Oh you looked the schema for t and it said x has a PRIMARY or UNIQUE constraint?
Ah well two minutes after you looked at the schema Tom removed the UNIQUE constraint. Now your scratching your head when you get duplicates.
Sql is a bag language not a set language. The contract with relation t is that if the runtime can find there rel t and attribute x it will return it. You may end up with rows or not, and you may end up with duplicates or not, and the type of x may change between subsequent execution.
So if you want a set you need to say so using DISTINCT. At runtime the query planner will check the schema and if the attribute is UNIQUE or PRIMARY it will not have to do a deduplication.
I'm not sure I understand the part about set theory. If anything, a valid use of DISTINCT is if you want the result to be (closer to) a set, as otherwise (to your point, depending on the data model) you may get a bag instead.
SQL isn't very intuitive. Lots of people claim it is but then lots of people claim Haskell is, market outcomes suggest they are outliers.
The big justification for its design is to enable compiler optimizations (query planning) but compilers can optimize imperative code very well too, so I wonder if you could get the same benefits with a language that's less declarative.
And that's okay. Not every developer knows every single thing there is to know about every single tech. Sometimes you just need a solution, and someone with more specific knowledge can optimize later. How many non-database related mistakes would you make if you had to build every part of a system yourself?
Eh, sometimes you need a quick fix and it’s just extremely concise and readable. I’ll take an INNER JOIN over EXISTS (nice but insanely verbose) or CROSS APPLY (nice but slow) almost every time. Obviously you have to know what you’re dealing with, and I’m mostly talking about reporting, not perf critical application code.
Distinct is also easily explained to users, who are probably familiar with Excel’s “remove duplicate rows”.
It can also be great for exploring unfamiliar databases. I ask applicants to find stuff in a database they would never see by scrolling, and you’d be surprised how many don’t find it.
In any case, it depends. OP nicely guarded himself by writing “overusing”, so at that point his pro-tip is just a tautology and we are in agreement: not every use of DISTINCT is an immediate smell.
What do you mean?
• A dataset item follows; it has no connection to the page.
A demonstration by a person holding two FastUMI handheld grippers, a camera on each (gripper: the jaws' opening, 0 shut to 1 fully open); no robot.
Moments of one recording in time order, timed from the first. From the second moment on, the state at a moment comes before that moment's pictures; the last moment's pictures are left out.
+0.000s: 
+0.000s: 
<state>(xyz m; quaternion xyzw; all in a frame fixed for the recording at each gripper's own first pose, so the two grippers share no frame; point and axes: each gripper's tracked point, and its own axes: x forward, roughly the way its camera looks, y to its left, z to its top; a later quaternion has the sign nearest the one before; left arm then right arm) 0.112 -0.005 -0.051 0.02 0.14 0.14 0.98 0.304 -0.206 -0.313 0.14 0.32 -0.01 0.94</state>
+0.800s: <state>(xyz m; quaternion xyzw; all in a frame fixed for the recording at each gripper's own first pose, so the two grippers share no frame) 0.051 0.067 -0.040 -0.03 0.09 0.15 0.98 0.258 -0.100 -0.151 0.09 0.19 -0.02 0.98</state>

Here are your real alternatives for doing a semijoin (assuming ANSI SQL, no vendor extensions):
SELECT * FROM t1 WHERE EXISTS ( SELECT * FROM t2 WHERE t2.x = t1.x );
SELECT * FROM t1 WHERE x IN ( SELECT x FROM t2 );
SELECT * FROM t1 JOIN ( SELECT DISTINCT x FROM t2 ) s1 USING (x);
Now tell me which one of these is the less verbose semijoin?
You could argue that you could fake a semijoin using
SELECT DISTINCT * FROM t1 JOIN t2 USING (x);
or
SELECT * FROM t1 JOIN t2 USING (x) GROUP BY t1.*;
but it doesn't give the same result if t1 has duplicate rows, or if there is more than one t2 matching t1. (You can try to fudge it by replacing * with something else, in which case the problem just moves around, since “duplicate rows” will mean something else.)
No, sorry, you’re certainly correct, I just meant that any subqueries are generally crazy verbose. And then you usually want additional Where clauses or even Joins in there, and it starts to stop looking like a Where clause, so I’m often happy when I can push that logic into From.
Any time I see DISTINCT in a query I immediately become suspicious that the query author has an incomplete understanding of the data model, a lack of comprehension of set theory, or more likely both.